Work to complete | Transcribe the line containing "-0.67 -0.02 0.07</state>" and every line after it, exactly, through the end of the records.

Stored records

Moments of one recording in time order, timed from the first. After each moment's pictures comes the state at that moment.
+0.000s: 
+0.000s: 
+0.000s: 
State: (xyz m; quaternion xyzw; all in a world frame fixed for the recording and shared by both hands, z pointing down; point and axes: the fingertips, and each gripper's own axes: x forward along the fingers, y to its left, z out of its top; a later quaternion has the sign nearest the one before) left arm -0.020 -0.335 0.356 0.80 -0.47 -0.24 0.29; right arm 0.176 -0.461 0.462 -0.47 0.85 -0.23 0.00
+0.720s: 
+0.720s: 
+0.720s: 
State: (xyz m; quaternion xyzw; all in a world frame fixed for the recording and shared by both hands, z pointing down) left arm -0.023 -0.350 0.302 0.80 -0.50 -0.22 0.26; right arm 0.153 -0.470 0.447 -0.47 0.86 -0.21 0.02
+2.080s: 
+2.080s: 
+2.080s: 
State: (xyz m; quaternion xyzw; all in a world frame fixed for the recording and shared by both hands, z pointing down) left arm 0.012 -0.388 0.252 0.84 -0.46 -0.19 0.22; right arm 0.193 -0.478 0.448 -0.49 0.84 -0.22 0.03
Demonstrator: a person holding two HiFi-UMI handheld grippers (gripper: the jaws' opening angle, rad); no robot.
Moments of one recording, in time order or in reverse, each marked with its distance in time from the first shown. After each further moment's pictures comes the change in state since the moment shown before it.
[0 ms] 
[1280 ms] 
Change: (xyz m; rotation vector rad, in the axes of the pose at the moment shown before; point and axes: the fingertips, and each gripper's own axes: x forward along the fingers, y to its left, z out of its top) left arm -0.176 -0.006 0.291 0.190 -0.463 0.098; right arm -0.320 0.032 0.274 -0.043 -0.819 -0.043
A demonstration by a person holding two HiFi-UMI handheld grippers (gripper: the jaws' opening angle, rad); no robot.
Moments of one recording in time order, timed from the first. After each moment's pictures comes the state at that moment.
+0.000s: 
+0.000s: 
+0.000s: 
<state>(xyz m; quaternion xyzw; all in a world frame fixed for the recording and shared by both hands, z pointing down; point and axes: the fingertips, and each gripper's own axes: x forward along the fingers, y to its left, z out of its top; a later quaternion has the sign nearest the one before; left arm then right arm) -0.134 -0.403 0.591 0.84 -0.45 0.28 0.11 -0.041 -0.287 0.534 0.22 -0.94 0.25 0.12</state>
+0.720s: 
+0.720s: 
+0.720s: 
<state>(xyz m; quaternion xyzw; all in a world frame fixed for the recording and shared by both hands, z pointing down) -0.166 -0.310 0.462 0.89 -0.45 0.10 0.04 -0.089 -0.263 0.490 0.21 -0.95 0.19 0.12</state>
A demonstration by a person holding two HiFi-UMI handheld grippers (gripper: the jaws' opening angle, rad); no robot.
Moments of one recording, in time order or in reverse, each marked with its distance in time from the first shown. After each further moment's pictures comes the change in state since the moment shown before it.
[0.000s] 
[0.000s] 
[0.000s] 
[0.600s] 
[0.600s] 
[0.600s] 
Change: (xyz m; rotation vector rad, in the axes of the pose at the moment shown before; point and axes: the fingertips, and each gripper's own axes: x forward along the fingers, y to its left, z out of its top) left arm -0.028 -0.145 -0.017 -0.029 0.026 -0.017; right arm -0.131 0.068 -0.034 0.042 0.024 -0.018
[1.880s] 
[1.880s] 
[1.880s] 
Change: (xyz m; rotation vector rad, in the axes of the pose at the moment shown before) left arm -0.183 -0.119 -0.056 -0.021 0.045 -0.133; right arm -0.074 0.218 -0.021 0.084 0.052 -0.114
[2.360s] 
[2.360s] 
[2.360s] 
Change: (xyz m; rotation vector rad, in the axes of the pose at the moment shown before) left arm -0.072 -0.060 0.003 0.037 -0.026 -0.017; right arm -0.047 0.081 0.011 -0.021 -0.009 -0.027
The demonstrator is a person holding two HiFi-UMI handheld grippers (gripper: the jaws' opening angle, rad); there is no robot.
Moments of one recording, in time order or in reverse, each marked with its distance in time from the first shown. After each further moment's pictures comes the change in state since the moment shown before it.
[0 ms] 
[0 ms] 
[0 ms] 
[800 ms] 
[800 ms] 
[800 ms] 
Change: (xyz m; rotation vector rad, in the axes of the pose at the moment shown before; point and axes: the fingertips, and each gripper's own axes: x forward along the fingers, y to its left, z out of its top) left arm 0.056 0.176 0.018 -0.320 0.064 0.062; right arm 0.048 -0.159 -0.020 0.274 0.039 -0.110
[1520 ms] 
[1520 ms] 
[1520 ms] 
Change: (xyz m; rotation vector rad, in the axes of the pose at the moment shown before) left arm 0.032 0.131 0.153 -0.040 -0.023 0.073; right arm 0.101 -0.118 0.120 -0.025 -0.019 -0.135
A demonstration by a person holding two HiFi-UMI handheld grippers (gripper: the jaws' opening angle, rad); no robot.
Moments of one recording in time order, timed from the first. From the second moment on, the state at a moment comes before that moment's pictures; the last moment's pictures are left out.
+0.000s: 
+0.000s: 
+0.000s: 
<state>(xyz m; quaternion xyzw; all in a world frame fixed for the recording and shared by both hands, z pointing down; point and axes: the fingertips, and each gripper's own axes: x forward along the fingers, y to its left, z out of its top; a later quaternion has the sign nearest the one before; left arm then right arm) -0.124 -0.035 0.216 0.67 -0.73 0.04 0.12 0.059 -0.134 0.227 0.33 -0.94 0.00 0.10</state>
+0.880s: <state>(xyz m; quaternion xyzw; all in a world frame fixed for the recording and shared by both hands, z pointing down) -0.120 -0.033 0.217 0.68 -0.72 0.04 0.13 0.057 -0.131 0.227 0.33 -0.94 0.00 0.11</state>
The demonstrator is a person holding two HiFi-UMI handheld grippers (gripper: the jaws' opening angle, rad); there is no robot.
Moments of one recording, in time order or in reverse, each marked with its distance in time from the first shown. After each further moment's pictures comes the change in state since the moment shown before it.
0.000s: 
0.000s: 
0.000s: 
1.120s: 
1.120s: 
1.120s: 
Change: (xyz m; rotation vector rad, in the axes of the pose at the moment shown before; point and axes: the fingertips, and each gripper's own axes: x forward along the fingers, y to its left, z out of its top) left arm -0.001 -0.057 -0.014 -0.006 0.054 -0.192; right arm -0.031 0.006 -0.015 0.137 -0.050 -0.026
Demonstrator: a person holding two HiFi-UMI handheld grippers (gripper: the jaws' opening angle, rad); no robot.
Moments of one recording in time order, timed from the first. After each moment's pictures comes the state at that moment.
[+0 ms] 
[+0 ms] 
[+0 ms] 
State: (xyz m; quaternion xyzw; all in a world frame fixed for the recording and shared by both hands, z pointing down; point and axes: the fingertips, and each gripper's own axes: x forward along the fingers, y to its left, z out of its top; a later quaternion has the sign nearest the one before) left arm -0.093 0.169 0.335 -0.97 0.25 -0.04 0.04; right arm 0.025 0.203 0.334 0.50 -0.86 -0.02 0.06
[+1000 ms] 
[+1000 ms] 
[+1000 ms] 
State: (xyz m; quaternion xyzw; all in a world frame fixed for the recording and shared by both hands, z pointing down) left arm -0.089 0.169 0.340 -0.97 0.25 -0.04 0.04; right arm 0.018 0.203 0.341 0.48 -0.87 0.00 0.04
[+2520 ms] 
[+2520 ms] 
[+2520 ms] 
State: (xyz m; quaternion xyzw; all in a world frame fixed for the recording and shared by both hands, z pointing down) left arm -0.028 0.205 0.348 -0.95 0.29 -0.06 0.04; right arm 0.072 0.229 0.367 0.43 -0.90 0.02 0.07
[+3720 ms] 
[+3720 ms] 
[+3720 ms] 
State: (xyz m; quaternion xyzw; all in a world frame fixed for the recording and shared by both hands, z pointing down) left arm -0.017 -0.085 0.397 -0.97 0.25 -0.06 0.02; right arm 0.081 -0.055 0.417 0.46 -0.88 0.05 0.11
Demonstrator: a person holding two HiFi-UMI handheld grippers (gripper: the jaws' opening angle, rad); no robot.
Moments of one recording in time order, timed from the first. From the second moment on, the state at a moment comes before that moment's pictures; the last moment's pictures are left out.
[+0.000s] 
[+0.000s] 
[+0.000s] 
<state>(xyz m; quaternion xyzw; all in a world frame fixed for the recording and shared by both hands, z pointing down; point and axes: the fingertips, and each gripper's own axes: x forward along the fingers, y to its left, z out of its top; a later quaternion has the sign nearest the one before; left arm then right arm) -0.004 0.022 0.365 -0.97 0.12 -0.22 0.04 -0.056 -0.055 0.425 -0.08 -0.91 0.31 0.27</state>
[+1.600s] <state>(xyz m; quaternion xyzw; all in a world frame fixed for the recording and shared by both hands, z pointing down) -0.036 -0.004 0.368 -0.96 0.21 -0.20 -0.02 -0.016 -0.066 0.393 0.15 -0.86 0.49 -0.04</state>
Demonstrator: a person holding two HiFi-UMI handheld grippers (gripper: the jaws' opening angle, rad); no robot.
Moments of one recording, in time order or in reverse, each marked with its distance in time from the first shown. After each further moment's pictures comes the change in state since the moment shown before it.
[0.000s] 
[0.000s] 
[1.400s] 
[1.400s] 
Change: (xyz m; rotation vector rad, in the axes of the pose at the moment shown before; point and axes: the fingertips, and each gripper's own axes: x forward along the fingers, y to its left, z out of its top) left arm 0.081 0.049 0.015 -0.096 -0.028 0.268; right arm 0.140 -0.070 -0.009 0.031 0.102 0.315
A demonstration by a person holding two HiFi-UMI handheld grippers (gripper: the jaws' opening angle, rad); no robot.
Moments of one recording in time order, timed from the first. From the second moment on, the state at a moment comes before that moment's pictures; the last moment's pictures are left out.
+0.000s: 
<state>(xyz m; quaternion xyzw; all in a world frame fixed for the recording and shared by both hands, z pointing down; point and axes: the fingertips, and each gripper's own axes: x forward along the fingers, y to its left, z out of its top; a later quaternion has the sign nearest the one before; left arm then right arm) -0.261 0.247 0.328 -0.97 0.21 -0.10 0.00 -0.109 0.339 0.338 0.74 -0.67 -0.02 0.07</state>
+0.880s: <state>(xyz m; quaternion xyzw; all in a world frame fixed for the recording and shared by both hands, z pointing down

Task solution |
<state>(xyz m; quaternion xyzw; all in a world frame fixed for the recording and shared by both hands, z pointing down; point and axes: the fingertips, and each gripper's own axes: x forward along the fingers, y to its left, z out of its top; a later quaternion has the sign nearest the one before; left arm then right arm) -0.261 0.247 0.328 -0.97 0.21 -0.10 0.00 -0.109 0.339 0.338 0.74 -0.67 -0.02 0.07</state>
+0.880s: <state>(xyz m; quaternion xyzw; all in a world frame fixed for the recording and shared by both hands, z pointing down

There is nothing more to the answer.